As another note, although the regression lines in the graph are clearly not parallel, when we regress logged GDP and region against ladder score in a linear regression model with interaction and look at the summary output, we find that none of the interaction terms are significant.
We can also perform principal component analysis to visualize how the specific geographic regions are associated (and in what way) with the variables of logged GDP, social support, healthy life expectancy, freedom to make life choices, generosity, and perceptions of corruption.
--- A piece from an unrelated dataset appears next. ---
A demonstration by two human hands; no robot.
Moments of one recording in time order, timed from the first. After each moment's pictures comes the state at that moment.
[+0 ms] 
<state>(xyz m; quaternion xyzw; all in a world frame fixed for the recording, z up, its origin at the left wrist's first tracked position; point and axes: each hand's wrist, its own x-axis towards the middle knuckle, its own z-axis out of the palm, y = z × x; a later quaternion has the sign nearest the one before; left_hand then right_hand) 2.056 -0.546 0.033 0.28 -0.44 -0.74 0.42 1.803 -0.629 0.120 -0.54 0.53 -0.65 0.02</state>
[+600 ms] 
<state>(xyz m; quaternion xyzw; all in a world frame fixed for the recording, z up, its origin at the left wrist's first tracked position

From this biplot, we can see some clusters of geographical regions, such as Sub-Saharan Africa and Western Europe, which were also noticeable in the scatterplot above, further underscoring the similarity of the countries within those clusters. Looking at the variable arrows, logged GDP, social support, healthy life expectancy, and the freedom to make life choices all point to the left, where a mix of regions reside, meaning those regions tend to have higher levels of those variables while countries in Sub-Saharan Africa, for instance, tend to have lower values of the variables. Simiilar logic can be applied to the other variables, and thus, this plot helps us glean a better understanding of how the geographical regions tend to be associated with these variables.
In general, we can see that countries in Sub-Saharan Africa and South East Asia tend to have lower happiness scores. We also find that logged GDP per capita is significantly correlated with the happiness score. It would be interesting to look at how these scores change given the push for vaccination in the United States but also for countries such as India, which is suffering from a devastating second wave, and Colombia, which is in the middle of major protests against a COVID-19 tax reform bill and police response to the protests. We would most likely anticipate that countries with ready access to vaccines would see an improvement in happiness scores, while those who do not will probably have scores that continue to decline or remain the same.